14 ~ SÖZ GEÇİREMİYORUM

1.6K 99 72
                                    

Bölüm şarkısı; Mino- Body
B.A.P- Wake me ip( şarkı çok güzel) Multi 👆

(BTS dinleyin. Aşık olacaksınız cidden. Adamlar mütüş!)

Reklam da yaptığıma göre bölüme başlayın ndjcjsks Bu arada ARMY'im.

Tüm enerjimi toplayıp dışarıda beni bekleyen Görkem'in yanına yaklaştım. Babam yine her zamanki gibi benden daha erken vakitte işe gitmiş, Yeliz anne ise Sümeyra'yı okula gönderiyordu.
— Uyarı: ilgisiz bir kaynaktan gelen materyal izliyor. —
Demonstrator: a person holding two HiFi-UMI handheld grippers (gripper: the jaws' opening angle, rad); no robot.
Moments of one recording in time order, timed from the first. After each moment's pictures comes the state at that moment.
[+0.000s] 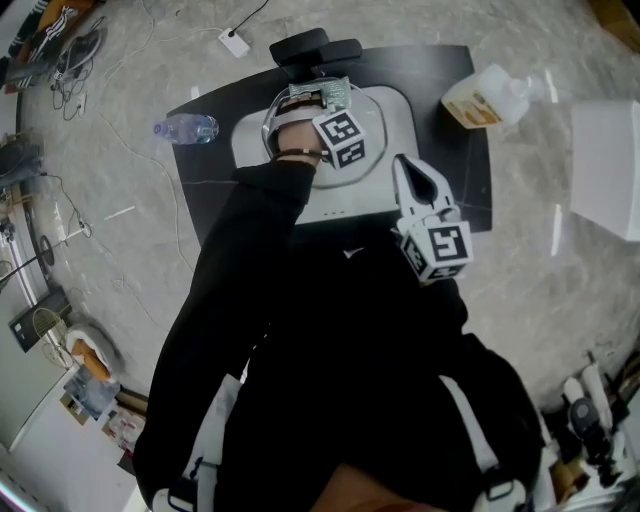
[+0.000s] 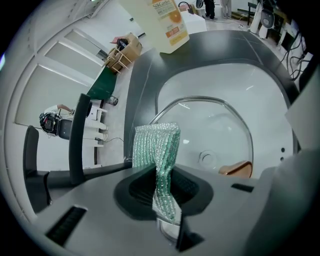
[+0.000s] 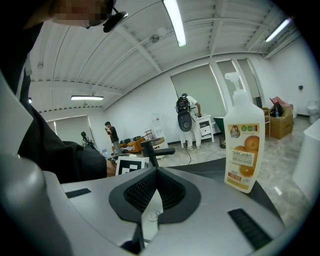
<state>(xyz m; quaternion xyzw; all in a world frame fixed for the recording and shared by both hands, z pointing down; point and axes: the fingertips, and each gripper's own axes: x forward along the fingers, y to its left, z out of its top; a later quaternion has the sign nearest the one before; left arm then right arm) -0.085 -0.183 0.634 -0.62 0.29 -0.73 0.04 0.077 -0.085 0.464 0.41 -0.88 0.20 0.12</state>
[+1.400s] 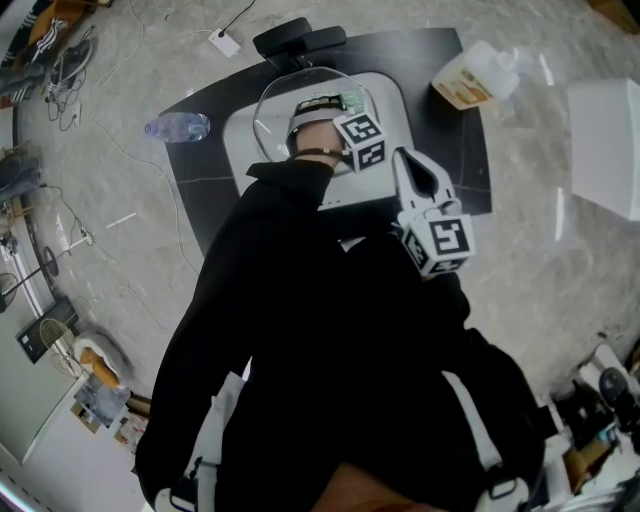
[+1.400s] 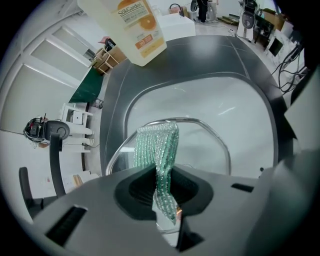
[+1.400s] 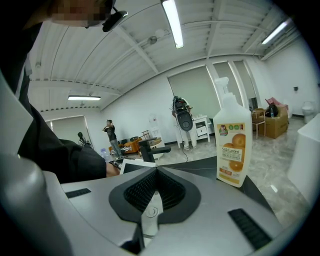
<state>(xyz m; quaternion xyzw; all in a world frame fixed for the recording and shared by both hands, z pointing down) -0.019 -0.143 0.654 -0.64 0.22 -0.74 0.01 0.094 -0.068 0.466 0.42 -0.88 0.20 0.11</state>
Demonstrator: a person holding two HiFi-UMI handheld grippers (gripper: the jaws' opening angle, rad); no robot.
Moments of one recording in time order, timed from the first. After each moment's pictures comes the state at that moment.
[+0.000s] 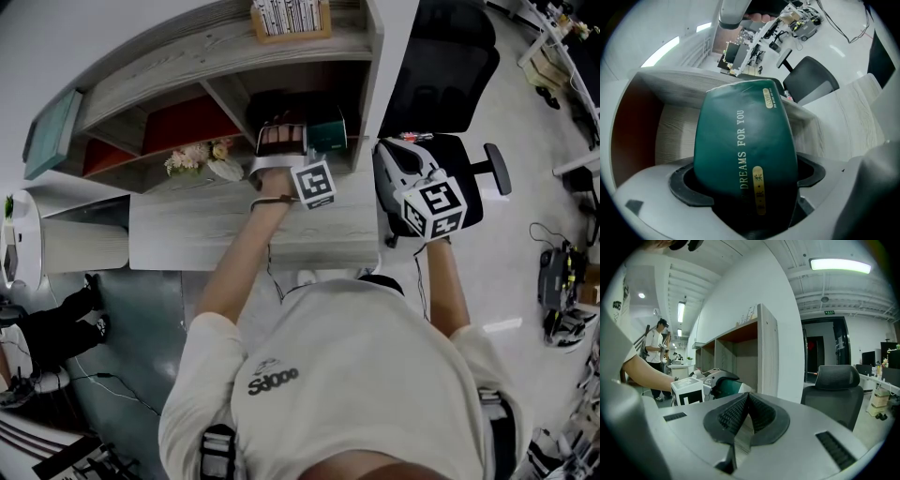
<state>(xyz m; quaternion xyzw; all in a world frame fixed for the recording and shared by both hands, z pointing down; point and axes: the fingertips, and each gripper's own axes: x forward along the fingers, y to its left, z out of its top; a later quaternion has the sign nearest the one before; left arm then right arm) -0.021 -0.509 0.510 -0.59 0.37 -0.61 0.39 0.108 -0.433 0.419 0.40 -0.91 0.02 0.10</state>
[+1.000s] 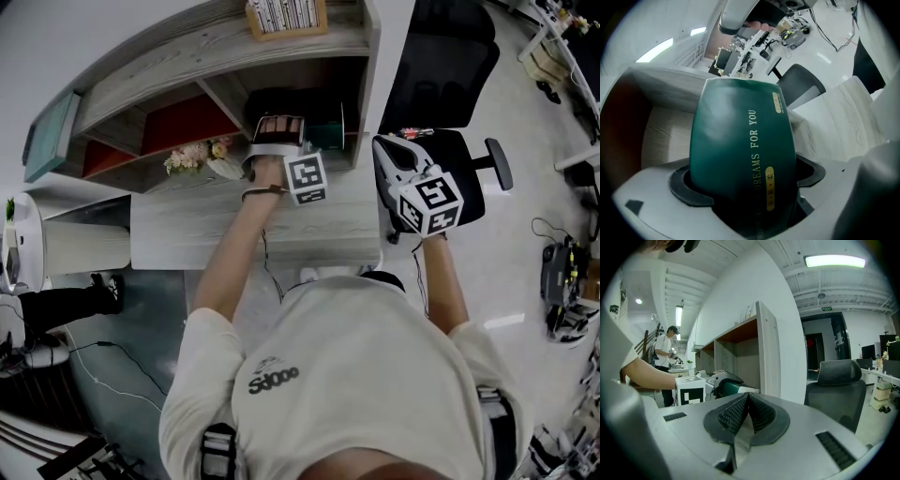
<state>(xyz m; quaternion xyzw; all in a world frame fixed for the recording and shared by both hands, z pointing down) -0.017 -0.508 0.521 -0.63 0.30 -0.61 0.38 0.101 -0.434 0.425 0.40 -0.91 0.04 0.09</state>
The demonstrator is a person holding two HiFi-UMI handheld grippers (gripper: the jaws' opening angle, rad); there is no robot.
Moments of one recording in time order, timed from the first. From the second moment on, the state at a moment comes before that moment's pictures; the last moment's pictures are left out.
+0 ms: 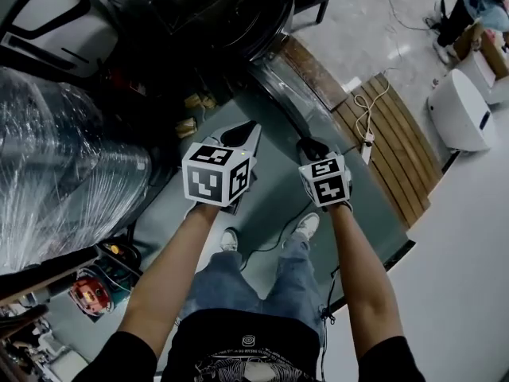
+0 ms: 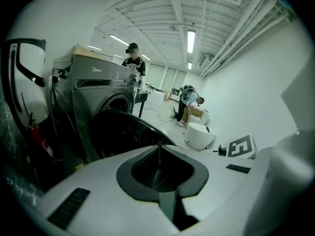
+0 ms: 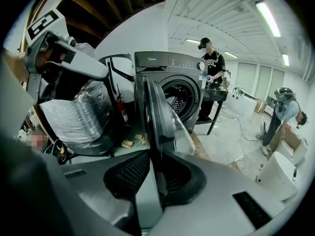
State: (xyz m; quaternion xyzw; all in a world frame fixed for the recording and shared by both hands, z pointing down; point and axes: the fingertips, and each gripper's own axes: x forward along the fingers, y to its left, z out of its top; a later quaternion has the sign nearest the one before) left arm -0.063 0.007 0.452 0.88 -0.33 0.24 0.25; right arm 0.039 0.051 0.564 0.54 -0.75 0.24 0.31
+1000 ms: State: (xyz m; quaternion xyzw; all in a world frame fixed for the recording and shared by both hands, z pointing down) left arm 0.023 -0.039 0.450 0.83 -0.43 0.24 0.26; right arm 0.143 -0.047 0.581 0.46 -0.77 0.23 0.37
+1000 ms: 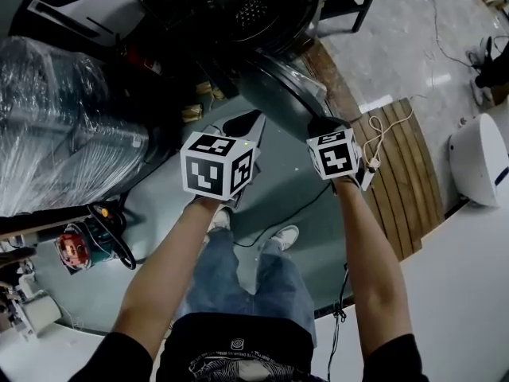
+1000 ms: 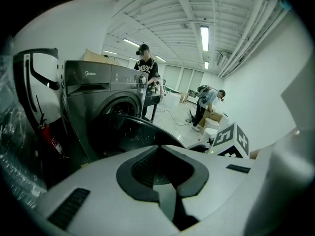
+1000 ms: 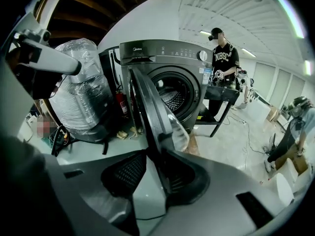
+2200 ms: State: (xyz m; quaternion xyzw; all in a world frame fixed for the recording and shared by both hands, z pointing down) left arm 0.101 -0.168 0.487 0.84 -0.42 0.24 0.27; right arm 0.212 -0.184 0.584 0.36 -0.83 0.14 0.41
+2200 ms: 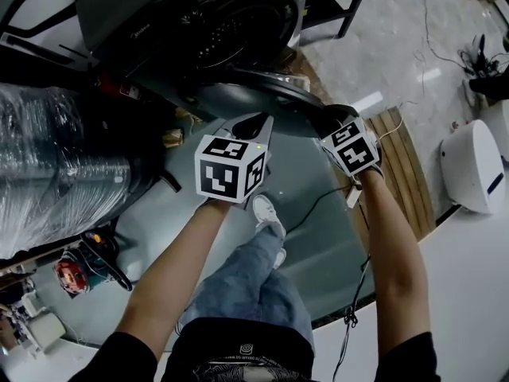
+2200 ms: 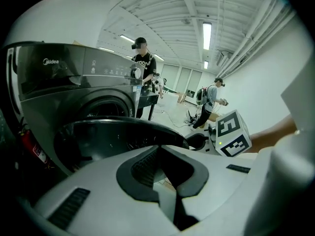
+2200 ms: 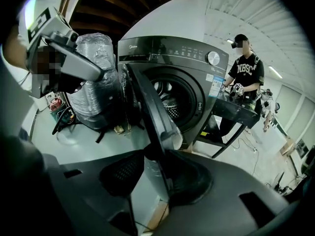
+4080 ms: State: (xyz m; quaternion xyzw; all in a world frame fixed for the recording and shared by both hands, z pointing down) left arm 0.118 -0.331 0.494 0.79 -0.50 0.22 0.29; right arm 0.219 -0.377 0.593 0.21 -0.85 0.01 0.48
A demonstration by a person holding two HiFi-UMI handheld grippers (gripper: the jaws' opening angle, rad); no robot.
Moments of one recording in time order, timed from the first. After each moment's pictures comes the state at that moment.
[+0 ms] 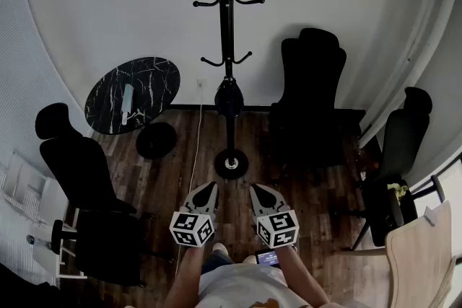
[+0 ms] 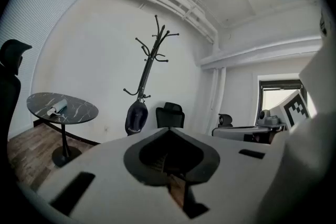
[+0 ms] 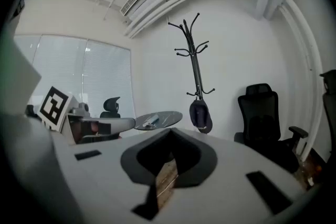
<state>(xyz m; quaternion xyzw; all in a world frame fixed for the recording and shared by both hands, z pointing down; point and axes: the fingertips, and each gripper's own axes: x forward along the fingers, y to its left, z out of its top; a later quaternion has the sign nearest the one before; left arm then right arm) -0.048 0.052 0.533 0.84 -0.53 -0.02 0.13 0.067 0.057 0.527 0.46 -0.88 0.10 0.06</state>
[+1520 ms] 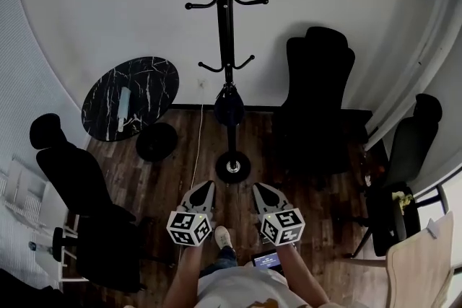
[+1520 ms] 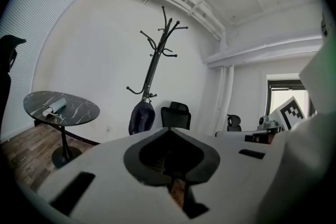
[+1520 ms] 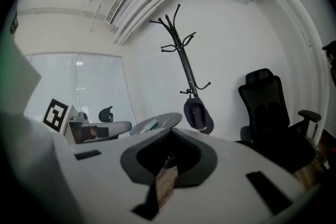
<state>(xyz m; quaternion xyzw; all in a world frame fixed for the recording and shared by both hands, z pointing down) -0.056 -0.033 0.538 0.83 -0.54 -0.02 0.14 0.078 -0.035 0.539 0.44 -0.88 0.16 0.03</state>
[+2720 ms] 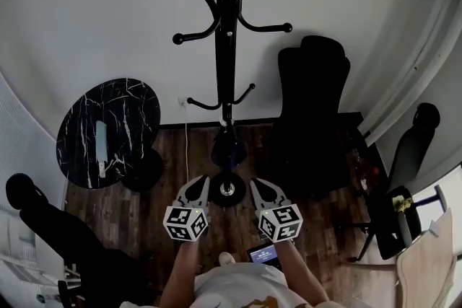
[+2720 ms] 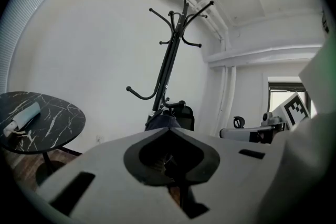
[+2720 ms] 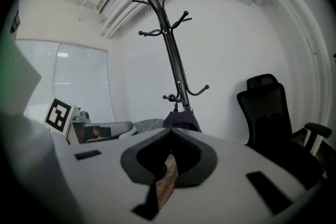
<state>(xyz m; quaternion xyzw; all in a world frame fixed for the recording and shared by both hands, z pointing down) -0.113 -0.271 0.542 0.86 -0.49 -0.02 0.14 0.024 -0.248 0.535 0.50 -0.85 0.14 0.03</state>
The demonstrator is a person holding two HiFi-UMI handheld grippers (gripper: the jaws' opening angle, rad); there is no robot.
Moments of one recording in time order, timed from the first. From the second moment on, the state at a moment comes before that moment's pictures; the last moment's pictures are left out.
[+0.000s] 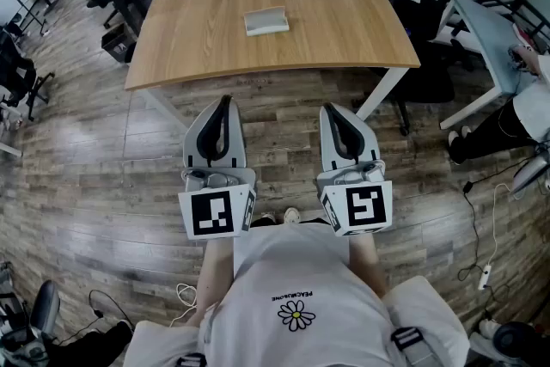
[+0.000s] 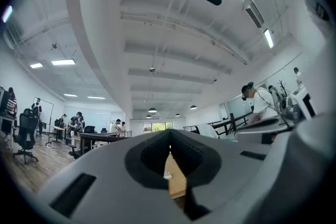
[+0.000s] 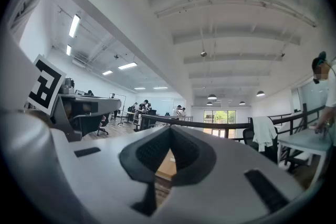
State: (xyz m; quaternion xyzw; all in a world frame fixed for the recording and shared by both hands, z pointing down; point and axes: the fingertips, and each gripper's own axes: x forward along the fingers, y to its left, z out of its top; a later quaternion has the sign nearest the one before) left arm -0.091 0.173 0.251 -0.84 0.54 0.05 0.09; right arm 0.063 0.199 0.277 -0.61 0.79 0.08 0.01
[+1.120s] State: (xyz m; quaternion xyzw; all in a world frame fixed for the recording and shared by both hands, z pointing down) left arm -0.102 0.177 0.265 -0.81 0.59 0.03 0.08; right arm 0.058 0.185 0.298 -0.55 0.84 0.04 0.02
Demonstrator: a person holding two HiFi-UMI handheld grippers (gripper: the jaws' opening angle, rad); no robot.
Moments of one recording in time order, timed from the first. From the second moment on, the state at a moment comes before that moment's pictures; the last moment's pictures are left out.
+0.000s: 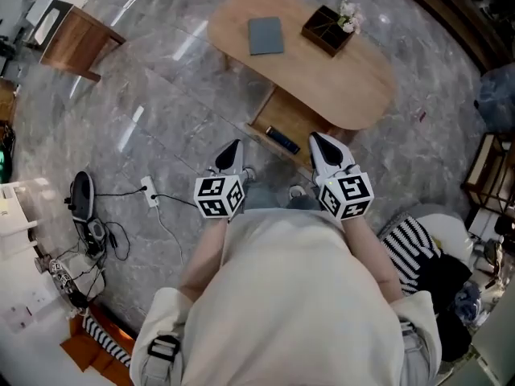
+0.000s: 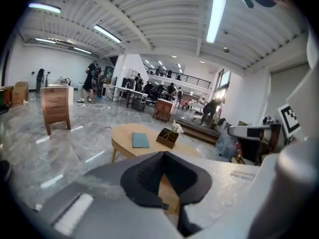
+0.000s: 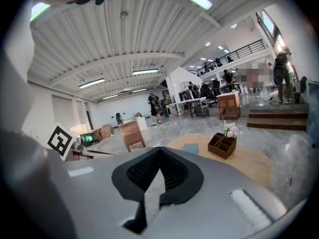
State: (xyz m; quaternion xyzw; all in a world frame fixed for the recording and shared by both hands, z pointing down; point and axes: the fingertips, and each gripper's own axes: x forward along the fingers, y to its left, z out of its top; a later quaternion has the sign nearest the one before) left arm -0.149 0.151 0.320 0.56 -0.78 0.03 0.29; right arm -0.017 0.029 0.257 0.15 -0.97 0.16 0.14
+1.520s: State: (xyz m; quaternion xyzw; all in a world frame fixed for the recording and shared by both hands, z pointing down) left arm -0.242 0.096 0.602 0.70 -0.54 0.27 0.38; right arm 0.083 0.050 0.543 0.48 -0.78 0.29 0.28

  Sümeyra ablam üniversiteye gidiyordu. Çok stresli olduğu için sürekli kalemlerini kırıp dururdu. Az önce Yeliz annem ''Gelirken Sümeyra'ya kalem al.'' demişti. Zaten benimle üstü kapalı konuştuğu zamanlar dışında sadece bir şey isterken iletişime geçerdi.

  Alışıktım.

  Alışmak zorunda kalmıştım. Annem yoktu. Başkası da onun yerine geçemezdi. Belli değil miydi? Bana bakan gözlerini bile hatırlamadığım annemi savunuyordum. Komik!

  "Geldin mi?" diye sordu Görkem. Elimdeki atkı ve bereyi koltuk altıma sıkıştırıp çantanın diğer kolunu omzuma taktım.

  "Geldim. Hadi gidelim."

   İlk adımımı atmış tam gidecekken çantamdan tutup kedi gibi çekiştirdi beni, ardından tam karşısında bıraktı.

  "Çocuk gibisin, Sıla." dedi. Atkıyı ve bereyi benden alıp "Çabucak hastalandığını bilmene rağmen takmıyorsun bunları bir de!"

  Atkıyı boynuma geçirdi ardından bir kez daha doladı boynumu kapatacak şekilde. Bereyi de kafama taktı.

  "Boğulacağım." deyip atkıyı gevşettim biraz. Çok sıkmıştı.

  Bereyi kafama takan elleri biraz aşağı inip yanaklarımı buldu. İki eliyle yanaklarımı sıkıştırıp "Bugün çok şirin görünüyorsun." dedi.

  Yanaklarımı sıkan elleri sayesinde dudaklarım büzüşmüştü. "Ya, yapma!" dedim ama kelimeler abuk sabuk çıkmıştı ağzımdan.

  "Yaparım." deyip omzunu kaldırıp indirdi. Benim bu halime gülüyordu. Benimle bu şekilde oynamayı seviyordu.

  "Komik değil."

  Şu anki halimi düşünmek istemiyordum. Dudaklarım parmakları arasında öne doğru büzüşmüş, kaşlarım çatılmıştı.

  "Üşüdüm ama ben. Gidelim hemen okula." deyip biraz daha şık yaptım. Huyundan gitmeliydim.

  Canımı acıtmıyordu ama onu vazgeçirmezsem sürekli böyle yüzümle oynardı.

  "Minik burnu kızarmış, şirin bir kız çocuğu." deyip ellerini çekti.

  Ellerini çekince ona bakıp gözlerimi devirdim. O an bir şey farkettim. Yaşlı bir kadın yolun karşısından yürürken garip garip bize bakıyordu.

  Belki de devrin değiştiğini, çok ahlaksız olduğumuzu düşünüyor; eve gidince torununa nasihatler söyleyecekti. 

  Tek yol olduğu için o kadar da uzak değildik aslında. Ondan tarafa dönüp başımla selam verdim ona. "Merhaba, teyzeciğim." diye seslendim.

  Gözlerinden görünmez ışınlarını bize atıyordu sanki. Öyle bakmaya devam da etti. Tanımadığı için yadırgamıştı belki de beni.

  "Biz kardeşiz. Yanlış anlamayın, lütfen."